In order to catch this decline, we would need to enrich our spans with highly relevant business context, for example:
| Attribute | Description |
|---|---|
| logistics.routing.type | Delivery type (multi_stop_delivery, last_mile) |
| logistics.routing.stop_count | Number of stops requested — crucial for understanding at what complexity it starts to unravel |
| logistics.routing.distance_miles | Total requested mileage |
| logistics.carrier.id / logistics.carrier.name | Assigned carrier, in case some are offering suboptimal routes |
| logistics.pickup.zone / logistics.delivery.zone | Regional identifiers to track anomalies or problem regions |
| app.user_feedback.score | User thumbs up/down or rating |
This business context paired with some of the baseline context, ie gen_ai.request.model and llm.prompt.template_version, would help us isolate traces purely based on negative user feedback.
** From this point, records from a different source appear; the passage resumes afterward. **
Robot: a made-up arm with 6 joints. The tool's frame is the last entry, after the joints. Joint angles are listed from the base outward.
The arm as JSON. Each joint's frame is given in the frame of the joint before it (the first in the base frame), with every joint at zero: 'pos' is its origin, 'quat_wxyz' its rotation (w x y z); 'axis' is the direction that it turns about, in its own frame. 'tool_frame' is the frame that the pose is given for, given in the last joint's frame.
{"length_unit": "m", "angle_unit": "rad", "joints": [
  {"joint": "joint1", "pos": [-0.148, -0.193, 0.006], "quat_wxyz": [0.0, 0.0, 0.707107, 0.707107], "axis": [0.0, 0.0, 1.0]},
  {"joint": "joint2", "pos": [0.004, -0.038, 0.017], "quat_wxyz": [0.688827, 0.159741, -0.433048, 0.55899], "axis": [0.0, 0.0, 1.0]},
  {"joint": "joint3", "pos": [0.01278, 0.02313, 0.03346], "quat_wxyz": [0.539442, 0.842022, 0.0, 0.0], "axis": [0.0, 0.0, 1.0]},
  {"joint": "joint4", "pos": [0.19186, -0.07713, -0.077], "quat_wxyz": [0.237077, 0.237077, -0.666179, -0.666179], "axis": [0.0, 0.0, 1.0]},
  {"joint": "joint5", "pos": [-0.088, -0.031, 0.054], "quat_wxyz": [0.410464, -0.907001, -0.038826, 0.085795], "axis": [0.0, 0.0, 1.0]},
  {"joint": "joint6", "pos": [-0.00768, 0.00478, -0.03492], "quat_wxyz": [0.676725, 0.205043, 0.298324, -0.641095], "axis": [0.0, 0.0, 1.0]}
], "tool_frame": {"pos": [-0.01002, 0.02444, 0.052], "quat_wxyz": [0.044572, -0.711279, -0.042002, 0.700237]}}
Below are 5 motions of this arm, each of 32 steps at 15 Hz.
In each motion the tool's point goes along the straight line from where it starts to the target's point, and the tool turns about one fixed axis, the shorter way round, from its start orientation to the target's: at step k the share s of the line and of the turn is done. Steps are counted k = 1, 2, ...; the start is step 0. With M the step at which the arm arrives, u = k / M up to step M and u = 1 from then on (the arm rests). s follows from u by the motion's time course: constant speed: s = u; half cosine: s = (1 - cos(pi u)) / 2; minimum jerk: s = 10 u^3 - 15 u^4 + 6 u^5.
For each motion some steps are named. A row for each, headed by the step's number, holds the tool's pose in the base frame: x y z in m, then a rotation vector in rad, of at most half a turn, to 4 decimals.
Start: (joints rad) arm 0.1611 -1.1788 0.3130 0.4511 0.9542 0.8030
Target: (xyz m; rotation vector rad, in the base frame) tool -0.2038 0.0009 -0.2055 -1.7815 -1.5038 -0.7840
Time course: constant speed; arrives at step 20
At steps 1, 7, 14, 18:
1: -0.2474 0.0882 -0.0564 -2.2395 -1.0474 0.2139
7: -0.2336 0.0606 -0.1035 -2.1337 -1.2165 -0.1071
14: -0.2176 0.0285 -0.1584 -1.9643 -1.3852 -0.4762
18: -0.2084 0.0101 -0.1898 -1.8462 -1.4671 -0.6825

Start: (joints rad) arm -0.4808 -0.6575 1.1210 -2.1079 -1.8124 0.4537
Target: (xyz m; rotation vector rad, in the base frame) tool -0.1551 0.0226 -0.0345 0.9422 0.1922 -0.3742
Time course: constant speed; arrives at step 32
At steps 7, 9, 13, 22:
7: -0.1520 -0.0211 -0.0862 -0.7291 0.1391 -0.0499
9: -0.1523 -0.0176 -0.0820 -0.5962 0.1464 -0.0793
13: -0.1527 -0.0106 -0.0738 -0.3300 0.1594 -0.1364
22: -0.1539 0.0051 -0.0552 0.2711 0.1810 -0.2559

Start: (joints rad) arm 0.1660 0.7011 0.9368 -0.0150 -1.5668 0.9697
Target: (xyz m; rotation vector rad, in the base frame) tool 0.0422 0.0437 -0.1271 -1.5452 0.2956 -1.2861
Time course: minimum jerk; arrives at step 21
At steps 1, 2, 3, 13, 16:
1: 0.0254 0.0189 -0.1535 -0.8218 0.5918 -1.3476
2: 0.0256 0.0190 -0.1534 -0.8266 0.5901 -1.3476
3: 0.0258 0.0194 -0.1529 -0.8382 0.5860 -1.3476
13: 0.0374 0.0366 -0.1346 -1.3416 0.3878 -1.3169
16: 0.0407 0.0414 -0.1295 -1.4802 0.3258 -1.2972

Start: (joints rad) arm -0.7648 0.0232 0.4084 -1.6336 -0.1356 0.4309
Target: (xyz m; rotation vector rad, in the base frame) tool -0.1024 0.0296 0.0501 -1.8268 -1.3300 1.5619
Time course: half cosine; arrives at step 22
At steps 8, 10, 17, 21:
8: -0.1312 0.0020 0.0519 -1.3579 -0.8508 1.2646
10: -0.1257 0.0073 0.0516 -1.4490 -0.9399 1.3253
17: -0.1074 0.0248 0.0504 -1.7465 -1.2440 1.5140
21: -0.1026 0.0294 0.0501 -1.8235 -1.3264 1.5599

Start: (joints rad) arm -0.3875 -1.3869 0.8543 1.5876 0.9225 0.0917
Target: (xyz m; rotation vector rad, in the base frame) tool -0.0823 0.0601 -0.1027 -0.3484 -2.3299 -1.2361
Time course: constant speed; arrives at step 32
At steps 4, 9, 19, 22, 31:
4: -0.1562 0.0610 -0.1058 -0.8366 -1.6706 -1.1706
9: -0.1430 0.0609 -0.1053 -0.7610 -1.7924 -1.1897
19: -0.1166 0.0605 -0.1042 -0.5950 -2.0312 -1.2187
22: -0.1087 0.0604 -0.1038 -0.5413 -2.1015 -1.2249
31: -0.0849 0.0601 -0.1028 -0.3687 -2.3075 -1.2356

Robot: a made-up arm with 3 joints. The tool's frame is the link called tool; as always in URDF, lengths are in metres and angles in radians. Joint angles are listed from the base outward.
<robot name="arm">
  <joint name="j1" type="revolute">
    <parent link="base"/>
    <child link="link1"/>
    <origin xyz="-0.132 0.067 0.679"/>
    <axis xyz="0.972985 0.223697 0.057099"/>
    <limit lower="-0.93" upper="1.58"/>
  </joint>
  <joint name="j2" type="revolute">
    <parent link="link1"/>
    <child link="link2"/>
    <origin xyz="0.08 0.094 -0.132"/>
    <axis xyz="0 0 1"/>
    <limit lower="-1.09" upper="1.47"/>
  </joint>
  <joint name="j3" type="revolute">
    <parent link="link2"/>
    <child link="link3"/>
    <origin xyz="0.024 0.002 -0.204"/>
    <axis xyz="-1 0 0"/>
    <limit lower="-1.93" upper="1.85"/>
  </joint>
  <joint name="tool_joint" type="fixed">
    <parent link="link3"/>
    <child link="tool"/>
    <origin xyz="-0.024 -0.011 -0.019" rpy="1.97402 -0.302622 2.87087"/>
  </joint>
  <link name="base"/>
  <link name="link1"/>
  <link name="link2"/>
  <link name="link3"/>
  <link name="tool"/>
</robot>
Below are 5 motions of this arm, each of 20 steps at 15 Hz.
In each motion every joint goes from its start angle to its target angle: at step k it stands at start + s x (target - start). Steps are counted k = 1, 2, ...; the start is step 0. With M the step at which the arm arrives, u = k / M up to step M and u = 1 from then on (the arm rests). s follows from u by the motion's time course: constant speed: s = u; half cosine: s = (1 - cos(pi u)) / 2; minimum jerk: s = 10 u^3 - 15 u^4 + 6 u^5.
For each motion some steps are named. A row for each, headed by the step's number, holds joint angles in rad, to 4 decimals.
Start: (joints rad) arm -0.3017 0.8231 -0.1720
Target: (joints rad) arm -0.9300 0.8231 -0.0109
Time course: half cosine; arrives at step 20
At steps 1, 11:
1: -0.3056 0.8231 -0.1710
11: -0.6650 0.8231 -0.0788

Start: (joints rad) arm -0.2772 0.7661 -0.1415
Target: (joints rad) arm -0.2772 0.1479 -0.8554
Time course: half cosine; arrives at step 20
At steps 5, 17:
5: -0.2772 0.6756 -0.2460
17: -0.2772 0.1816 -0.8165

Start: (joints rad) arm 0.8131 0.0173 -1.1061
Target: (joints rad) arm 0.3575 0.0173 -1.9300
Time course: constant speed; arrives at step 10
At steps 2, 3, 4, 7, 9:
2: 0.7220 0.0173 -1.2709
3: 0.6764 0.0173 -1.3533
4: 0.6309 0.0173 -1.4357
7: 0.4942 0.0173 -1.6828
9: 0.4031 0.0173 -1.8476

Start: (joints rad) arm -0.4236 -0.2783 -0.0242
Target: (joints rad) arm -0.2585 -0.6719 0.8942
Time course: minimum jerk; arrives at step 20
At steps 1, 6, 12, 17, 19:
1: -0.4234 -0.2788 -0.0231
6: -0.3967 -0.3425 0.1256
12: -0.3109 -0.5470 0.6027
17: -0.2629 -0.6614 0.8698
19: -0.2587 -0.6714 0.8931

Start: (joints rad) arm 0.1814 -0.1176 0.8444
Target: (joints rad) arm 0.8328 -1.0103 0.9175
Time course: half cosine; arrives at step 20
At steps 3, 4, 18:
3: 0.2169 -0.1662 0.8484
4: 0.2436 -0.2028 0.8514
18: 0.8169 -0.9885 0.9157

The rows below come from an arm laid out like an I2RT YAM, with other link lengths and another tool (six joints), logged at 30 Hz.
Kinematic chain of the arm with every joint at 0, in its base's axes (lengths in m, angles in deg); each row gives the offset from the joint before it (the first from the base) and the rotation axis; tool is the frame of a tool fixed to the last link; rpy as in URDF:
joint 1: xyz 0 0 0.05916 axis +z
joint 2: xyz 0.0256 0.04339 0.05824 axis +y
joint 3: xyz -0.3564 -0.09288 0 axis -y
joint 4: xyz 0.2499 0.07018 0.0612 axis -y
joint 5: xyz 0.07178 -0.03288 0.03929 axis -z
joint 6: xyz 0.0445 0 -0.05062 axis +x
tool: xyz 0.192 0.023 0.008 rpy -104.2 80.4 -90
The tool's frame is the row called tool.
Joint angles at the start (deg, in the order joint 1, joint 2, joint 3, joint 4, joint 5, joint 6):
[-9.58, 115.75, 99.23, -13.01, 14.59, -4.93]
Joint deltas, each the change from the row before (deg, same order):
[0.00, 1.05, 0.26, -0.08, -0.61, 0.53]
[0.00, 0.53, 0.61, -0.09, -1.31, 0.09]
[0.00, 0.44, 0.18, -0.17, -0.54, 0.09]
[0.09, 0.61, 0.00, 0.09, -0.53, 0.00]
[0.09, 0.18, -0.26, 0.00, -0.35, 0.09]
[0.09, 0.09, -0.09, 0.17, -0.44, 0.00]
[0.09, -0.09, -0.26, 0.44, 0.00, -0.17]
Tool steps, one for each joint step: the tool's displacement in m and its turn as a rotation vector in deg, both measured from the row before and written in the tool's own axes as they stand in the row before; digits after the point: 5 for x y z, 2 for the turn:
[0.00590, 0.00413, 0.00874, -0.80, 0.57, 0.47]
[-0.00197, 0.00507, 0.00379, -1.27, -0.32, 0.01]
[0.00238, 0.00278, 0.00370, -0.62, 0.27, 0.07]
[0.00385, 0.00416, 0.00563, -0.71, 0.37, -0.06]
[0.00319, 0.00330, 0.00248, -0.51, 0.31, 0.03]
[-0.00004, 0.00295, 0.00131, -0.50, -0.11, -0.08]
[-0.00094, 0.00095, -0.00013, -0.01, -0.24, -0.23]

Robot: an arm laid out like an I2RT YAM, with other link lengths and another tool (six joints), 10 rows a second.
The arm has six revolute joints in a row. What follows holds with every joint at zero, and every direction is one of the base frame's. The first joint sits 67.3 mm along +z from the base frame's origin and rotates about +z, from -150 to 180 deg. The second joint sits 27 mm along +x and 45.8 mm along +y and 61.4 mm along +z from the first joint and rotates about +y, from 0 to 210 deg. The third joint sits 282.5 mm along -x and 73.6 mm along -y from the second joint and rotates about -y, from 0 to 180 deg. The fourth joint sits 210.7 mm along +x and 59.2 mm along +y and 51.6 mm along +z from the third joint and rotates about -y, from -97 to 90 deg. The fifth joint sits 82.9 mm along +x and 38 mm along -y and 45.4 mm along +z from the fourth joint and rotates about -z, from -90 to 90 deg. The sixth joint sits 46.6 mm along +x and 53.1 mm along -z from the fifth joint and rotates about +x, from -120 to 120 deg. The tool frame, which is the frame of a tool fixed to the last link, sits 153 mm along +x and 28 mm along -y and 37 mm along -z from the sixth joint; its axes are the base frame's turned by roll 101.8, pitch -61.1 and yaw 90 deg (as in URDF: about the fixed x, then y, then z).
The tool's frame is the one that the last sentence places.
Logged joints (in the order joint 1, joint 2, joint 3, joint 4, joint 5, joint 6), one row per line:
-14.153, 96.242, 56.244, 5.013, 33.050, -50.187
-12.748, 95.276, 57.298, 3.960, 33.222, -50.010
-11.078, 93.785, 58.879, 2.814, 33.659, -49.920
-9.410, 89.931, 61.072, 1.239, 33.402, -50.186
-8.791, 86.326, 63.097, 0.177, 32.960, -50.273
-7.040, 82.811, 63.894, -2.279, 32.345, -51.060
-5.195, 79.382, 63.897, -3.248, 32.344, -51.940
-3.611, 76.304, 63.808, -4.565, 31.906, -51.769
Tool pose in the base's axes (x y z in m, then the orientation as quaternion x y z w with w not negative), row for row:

If we find that most complaints map back to a specific model handling a specific number of stop counts, then we can drill straight into the gen_ai.content.output to see where the reasoning failed.
Pattern 3: RAG Poison Pill
What if our RAG app for enterprise document searching stops responding with valid English because an employee uploaded a bad PDF with corrupt characters?
We absolutely need visibility in a situation like this where exceptions aren’t even being thrown. And since these kinds of systems go across network boundaries, we need distributed traces.
If we populate business logic we can instantly filter queries down to a specific customer (WHERE app.customer_id == "john_doe_user")
When you open the parent trace for that user, you can follow the full path of the broken chat:
▼ [HTTP POST /api/chat] ── (Parent Span: Your user_id here)
├── [rag.embedding.generation] ── (Everything looks normal)
▼ [db.vector.search] ── (What is this?)
│ └── Attribute: custom.source_file = "doc_manual_v4_corrupted.pdf"
│ └── Attribute: db.vector.retrieved_text = "ÿØÿàJFIF"
└── [gen_ai.chat] ── (The LLM call that took garbage and spat out gibberish)
When an employee uploaded the doc_manual_v4_corrupted.pdf, an ingestion pipeline choked and sent the slop anyways. Because we were thoughtful enough to include the source file as vector metadata, we could easily trace the retrieved text back to the source file.
Moving from Monitoring to Observability
Observability isn’t some luxury we can add later once our systems have scaled. At a certain point, it becomes harder to circle back and come up with business context. It is always disruptive to engineering velocity and will be an uphill battle getting teams to cooperate. I know, I’ve been there.
GenAI introduces some of the most volatile, expensive, and often chaotic resources into our infrastructure. Dashboards with metrics green across the board aren’t going to help us know if our system is functioning as intended. When GenAI systems malfunction, they can be silent but catastrophic.
We must enrich our unified structured logs and traces with domain-specific business context. We don’t want our users to become our QA team, much less the victims of bad AI.
Despite how scary that sounds, there is some good news. Implementing OTEL in an AI stack isn’t an insane task. It is actually easier than it has ever been before with zero-code auto-instrumentations.
While there can be initial friction setting up telemetry, ongoing developer velocity almost drops to 0. It becomes part of the SDLC rather than an afterthought.
I’ve helped many teams transition from monitoring to unified observability throughout my career. It is a critical step from graduating from an ad-hoc, brittle setups to a well oiled machine that support a large scale customer base.
If we don’t invest in our ability to explore our unknown unknowns, we are just driving blind.